Task statement: Go through the entries below and write each one out exactly.

*** Input

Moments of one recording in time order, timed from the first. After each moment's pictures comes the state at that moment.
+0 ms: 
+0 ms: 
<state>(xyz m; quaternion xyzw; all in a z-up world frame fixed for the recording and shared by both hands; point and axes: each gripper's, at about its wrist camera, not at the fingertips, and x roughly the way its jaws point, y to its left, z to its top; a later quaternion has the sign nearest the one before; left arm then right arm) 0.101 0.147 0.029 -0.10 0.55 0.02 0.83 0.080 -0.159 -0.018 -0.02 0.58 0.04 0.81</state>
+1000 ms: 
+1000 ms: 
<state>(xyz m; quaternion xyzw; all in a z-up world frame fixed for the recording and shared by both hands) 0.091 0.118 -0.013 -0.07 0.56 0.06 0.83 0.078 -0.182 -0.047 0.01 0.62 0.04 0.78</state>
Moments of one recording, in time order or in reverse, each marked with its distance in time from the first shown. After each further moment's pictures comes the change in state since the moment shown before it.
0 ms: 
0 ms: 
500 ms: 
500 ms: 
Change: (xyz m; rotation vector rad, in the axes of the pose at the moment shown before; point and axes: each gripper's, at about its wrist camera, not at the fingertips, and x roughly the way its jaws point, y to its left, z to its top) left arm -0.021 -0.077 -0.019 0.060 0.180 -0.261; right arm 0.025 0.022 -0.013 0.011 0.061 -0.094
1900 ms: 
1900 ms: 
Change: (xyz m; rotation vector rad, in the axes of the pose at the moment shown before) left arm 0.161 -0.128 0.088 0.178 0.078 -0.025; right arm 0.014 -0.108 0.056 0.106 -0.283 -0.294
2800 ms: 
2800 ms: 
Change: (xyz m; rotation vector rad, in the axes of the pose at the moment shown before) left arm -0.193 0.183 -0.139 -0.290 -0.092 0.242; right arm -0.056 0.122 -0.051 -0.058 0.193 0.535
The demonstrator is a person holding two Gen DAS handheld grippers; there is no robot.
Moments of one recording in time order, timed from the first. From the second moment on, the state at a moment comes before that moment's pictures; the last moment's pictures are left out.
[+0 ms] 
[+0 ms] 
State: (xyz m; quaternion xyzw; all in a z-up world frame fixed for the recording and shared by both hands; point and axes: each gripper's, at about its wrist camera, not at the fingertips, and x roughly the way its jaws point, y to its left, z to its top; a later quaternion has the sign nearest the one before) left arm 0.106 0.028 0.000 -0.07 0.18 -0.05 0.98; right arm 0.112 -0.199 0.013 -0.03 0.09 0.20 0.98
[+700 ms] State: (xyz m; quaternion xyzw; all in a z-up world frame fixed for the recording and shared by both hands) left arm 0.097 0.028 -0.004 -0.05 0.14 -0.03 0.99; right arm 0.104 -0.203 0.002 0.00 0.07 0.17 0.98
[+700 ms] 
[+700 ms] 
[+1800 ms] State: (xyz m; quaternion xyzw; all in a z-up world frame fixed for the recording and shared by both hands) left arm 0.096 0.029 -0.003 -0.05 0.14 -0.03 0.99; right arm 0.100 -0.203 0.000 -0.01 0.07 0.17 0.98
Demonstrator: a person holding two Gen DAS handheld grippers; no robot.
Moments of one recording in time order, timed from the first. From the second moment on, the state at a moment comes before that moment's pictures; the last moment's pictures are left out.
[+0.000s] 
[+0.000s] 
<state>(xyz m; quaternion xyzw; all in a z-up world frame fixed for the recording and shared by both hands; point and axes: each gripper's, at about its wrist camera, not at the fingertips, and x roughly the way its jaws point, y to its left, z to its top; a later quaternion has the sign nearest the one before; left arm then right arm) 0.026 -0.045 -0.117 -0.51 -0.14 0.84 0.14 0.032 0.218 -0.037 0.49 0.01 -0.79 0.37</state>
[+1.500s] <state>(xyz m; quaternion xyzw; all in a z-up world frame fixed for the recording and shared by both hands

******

Written response:
Moments of one recording in time order, timed from the first. After each moment's pictures comes the state at that moment.
+0 ms: 
+0 ms: 
<state>(xyz m; quaternion xyzw; all in a z-up world frame fixed for the recording and shared by both hands; point and axes: each gripper's, at about its wrist camera, not at the fingertips, and x roughly the way its jaws point, y to its left, z to its top; a later quaternion has the sign nearest the one before; left arm then right arm) 0.101 0.147 0.029 -0.10 0.55 0.02 0.83 0.080 -0.159 -0.018 -0.02 0.58 0.04 0.81</state>
+1000 ms: 
+1000 ms: 
<state>(xyz m; quaternion xyzw; all in a z-up world frame fixed for the recording and shared by both hands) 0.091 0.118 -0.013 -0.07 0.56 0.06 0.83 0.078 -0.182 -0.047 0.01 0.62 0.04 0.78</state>
Moments of one recording, in time order or in reverse, each marked with its distance in time from the first shown. After each further moment's pictures comes the change in state since the moment shown before it.
0 ms: 
0 ms: 
500 ms: 
500 ms: 
Change: (xyz m; rotation vector rad, in the axes of the pose at the moment shown before; point and axes: each gripper's, at about its wrist camera, not at the fingertips, and x roughly the way its jaws point, y to its left, z to its top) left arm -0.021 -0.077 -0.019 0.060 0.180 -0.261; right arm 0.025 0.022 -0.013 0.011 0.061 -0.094
1900 ms: 
1900 ms: 
Change: (xyz m; rotation vector rad, in the axes of the pose at the moment shown before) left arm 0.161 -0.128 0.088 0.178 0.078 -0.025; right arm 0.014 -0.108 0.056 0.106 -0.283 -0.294
2800 ms: 
2800 ms: 
Change: (xyz m; rotation vector rad, in the axes of the pose at the moment shown before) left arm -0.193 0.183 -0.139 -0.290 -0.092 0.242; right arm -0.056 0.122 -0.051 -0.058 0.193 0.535
The demonstrator is a person holding two Gen DAS handheld grippers; there is no robot.
Moments of one recording in time order, timed from the first. From the second moment on, the state at a moment comes before that moment's pictures; the last moment's pictures are left out.
[+0 ms] 
[+0 ms] 
State: (xyz m; quaternion xyzw; all in a z-up world frame fixed for the recording and shared by both hands; point and axes: each gripper's, at about its wrist camera, not at the fingertips, and x roughly the way its jaws point, y to its left, z to its top; a later quaternion has the sign nearest the one before) left arm 0.106 0.028 0.000 -0.07 0.18 -0.05 0.98; right arm 0.112 -0.199 0.013 -0.03 0.09 0.20 0.98
[+700 ms] State: (xyz m; quaternion xyzw; all in a z-up world frame fixed for the recording and shared by both hands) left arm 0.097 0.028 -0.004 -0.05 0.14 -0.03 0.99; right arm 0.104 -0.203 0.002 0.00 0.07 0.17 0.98
[+700 ms] 
[+700 ms] 
[+1800 ms] State: (xyz m; quaternion xyzw; all in a z-up world frame fixed for the recording and shared by both hands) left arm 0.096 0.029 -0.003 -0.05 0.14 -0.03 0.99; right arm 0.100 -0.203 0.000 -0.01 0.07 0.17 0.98
Demonstrator: a person holding two Gen DAS handheld grippers; no robot.
Moments of one recording in time order, timed from the first. From the second moment on, the state at a moment comes before that moment's pictures; the last moment's pictures are left out.
[+0.000s] 
[+0.000s] 
<state>(xyz m; quaternion xyzw; all in a z-up world frame fixed for the recording and shared by both hands; point and axes: each gripper's, at about its wrist camera, not at the fingertips, and x roughly the way its jaws point, y to its left, z to its top; a later quaternion has the sign nearest the one before; left arm then right arm) 0.026 -0.045 -0.117 -0.51 -0.14 0.84 0.14 0.032 0.218 -0.037 0.49 0.01 -0.79 0.37</state>
[+1.500s] <state>(xyz m; quaternion xyzw; all in a z-up world frame fixed for the recording and shared by both hands

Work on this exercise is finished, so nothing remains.